5. Long Pepper – $45
Though almost unknown today to the European cuisine, Long Pepper has a long history, dating back to the time of the Greeks and the Romans who were big fans of it. After the discovery of the Americas, chili peppers conquered the Old World cuisine, which abandoned the Long Pepper. Today it’s still used in Nepal, Pakistan or India, where it goes by the name pippali.
It has a similar taste to black pepper but it’s hotter, that being its main role before the adoption of chili peppers, which are spicier. Long Pepper is known to be of help in many cancers. Because of its scarcity, the price for Long Pepper goes up to around $45.
4. Mahlab – $68
Also spelled Machalepi, this spice comes from the cherry stones of the St. Lucie Cherry tree, which grows around the Middle East, the Mediterranean and Southern Europe. While it was first added in perfumes in Turkey and the Middle East centuries ago, its health benefits were soon recognized and Mahlab made its way as a spice into the kitchens of the area.
Though not very spread in the US, it’s gaining more ground mainly with those interested in Mediterranean dishes, adding a distinct flavor, with hints of bitter almond and cherry, similar in a way to marzipan.
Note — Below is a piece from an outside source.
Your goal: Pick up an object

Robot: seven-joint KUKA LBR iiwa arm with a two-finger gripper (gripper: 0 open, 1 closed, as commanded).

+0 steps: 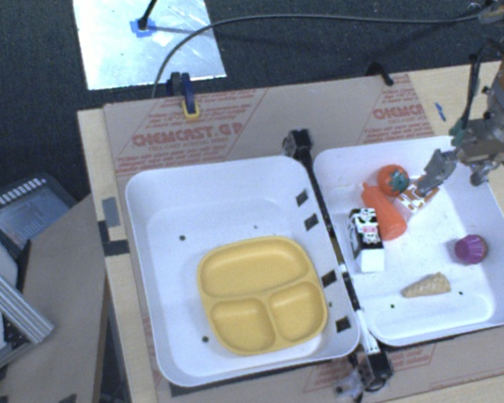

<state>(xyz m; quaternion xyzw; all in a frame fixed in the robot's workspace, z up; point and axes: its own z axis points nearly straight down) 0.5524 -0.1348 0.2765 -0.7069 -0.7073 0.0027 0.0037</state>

Mahlab is hard to come by, so you might want to save it for those special occasions. The price will also help you with that matter, since a pound of Mahlab sells for about $68.
3. Pure Vanilla – $200
This one you know for sure. It’s almost anywhere, from the cookies you now wish for since I just mentioned them to all the goodies out there for which vanilla is one of the main ingredients. This widespread spice comes from Madagascar, Reunion, South Pacific or Central and South America.
But if it’s that widespread, why is it so expensive? Well, the process of hand-pollinating the flower of the plant is the one to give its price. It’s a very complicated and time consuming process.
The best natural vanilla is grown in Madagascar and Mexico and the price per pound goes up to $200.
2. Organic Fennel Pollen – $500
You may have heard about the fennel plant, which originated on the shores of the Mediterranean but is now widely cultivated in many parts of the world. It’s one of the main ingredients of absinthe. Pollen is the most potent part of the plant and it’s very hard to find since the harvesting is an intense labor, making it exotic.
Fennel Pollen adds a sweet savory flavor to the food, transforming the dish into something special. But beware of the price, which is as exotic as the pollen itself and may go up to around $500 for a pound.
1. Saffron – $5,000
Used for thousands of years as seasoning, medicine or fragrance, Saffron seems to have originated in Central Asia and comes from the Crocus Sativus flower, a domesticated plant that has no known wild relative. Saffron has a sweet aroma with grass or hay-like notes, and is used on a wide scale in Persian, Indian, Arab and European cuisines.
The other thing you should know is that Saffron is by far the most expensive spice in the world. The reason? Harvesting the plant is a meticulous process. Each flower has three stigmas and it takes 50,000 to 75,000 flowers to produce one pound of dried saffron threads, totaling to over 20 hours of labor.
Back in the times of Persians, Greeks and Romans, Saffron was worth its weight in gold. This can be said today as well, since the price for one pound of Saffron might even go up to $5000.